How do you cluster a feature with an asymmetrical distance measure?
For example, let's say you are clustering a dataset with days of the week as a feature - the distance from Monday to Friday is not the same as the distance from Friday to Monday.
How do you incorporate this into the clustering algorithm's distance measure?
If the M-F distance is asymmetric because the future is different from the past, then a genuine asymmetric clustering is called for. First, an asymmetric distance function must be defined.
One way to to asymmetric clustering, given a distance function, is to embed the original data into a new coordinate space. See "Geometrical Structures of Some Non-Distance Models for Asymmetric MDS" by Naohito Chino and Kenichi Shiraiwa, Behaviormetrika, 1992 (pdf). This is called HCM (the Hermitian Canonical Model).
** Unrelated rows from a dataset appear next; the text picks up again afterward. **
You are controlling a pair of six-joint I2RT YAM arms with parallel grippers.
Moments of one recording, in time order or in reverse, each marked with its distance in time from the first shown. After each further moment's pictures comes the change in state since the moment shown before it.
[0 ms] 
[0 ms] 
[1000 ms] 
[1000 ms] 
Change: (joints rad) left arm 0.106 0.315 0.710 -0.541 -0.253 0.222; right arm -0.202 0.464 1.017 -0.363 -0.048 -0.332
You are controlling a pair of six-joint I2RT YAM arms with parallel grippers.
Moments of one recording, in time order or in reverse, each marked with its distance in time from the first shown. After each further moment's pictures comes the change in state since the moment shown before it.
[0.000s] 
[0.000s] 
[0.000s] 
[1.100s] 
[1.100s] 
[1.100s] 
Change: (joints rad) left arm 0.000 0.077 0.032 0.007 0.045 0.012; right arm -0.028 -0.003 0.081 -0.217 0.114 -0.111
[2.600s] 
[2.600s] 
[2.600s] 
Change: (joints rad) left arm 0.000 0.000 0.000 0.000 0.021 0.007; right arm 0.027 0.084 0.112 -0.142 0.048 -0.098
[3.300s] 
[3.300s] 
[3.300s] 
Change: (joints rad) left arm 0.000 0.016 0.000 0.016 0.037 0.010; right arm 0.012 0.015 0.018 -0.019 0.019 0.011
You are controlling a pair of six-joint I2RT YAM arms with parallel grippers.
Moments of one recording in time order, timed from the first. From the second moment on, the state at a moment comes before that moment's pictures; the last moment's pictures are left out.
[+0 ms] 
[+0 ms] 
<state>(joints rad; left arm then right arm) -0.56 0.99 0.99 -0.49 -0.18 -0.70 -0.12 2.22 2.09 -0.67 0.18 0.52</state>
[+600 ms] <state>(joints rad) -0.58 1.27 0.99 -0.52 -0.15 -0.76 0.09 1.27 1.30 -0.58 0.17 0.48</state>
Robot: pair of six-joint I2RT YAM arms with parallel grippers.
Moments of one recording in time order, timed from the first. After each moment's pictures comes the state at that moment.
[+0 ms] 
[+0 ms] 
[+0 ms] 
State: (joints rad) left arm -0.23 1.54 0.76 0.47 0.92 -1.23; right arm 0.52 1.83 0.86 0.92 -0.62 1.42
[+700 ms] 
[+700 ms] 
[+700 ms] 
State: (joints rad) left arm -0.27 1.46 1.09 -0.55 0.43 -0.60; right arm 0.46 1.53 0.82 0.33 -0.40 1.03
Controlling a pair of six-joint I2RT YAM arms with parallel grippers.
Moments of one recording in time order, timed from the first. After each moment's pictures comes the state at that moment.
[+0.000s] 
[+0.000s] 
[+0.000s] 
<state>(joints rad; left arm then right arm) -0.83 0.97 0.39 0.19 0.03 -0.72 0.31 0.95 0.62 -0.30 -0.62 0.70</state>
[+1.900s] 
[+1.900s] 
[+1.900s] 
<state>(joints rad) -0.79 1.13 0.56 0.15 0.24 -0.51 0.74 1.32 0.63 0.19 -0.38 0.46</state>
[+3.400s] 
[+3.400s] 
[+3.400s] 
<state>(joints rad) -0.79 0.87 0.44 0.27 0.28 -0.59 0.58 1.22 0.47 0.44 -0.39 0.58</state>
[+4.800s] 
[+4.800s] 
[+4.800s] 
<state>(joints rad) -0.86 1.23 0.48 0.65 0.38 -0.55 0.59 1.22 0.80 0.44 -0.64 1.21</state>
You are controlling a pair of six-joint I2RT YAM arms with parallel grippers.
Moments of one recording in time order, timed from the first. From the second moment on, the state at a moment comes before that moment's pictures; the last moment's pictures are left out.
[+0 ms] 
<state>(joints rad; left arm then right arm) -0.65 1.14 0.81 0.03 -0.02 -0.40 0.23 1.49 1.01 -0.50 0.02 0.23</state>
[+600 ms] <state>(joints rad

Find a Hermitian matrix $H$, where $$ H_{ij} = \frac 1 2 [d(x_i, x_j) + d(x_j, x_i)] + i \frac 1 2 [d(x_i, x_j) - d(x_j, x_i)] $$ Find the eigenvalues and eigenvectors, then scale each eigenvector by the square root of its corresponding eigenvalue.
This transforms the data into a space of complex numbers. Once the data is embedded, the distance between objects x and y is just x * y, where * is the conjugate transpose. At this point you can run k-means on the complex vectors.
Spectral asymmetric clustering has also been done, see the thesis by Stefan Emilov Atev, "Using Asymmetry in the Spectral Clustering of Trajectories," University of Minnesota, 2011, which gives MATLAB code for a special algorithm.
You can take some sort of a mean (like an arithmetic mean or, for probability distributions, the square root of the Jensen–Shannon divergence.)
You should have a look to circular statistics (if you want to work "within"a tunning week)
If your distance function is not a valid Mercer kernel, then $X \neq X^T$, where $X$ is the Gram matrix. In this case want co-clustering, also called bi-clustering. Algorithms of this class produce cluster indicators simultaneously for the rows and columns.
The example you gave is the result of a poorly chosen distance metric. A better distance metric would be $|\text{days apart}|$
Generally your distance function should be a valid Mercer kernel. A valid Mercer kernel is any function taking two observations that is continuous, symmetric and has a positive definite covariance matrix $\forall x \in D$.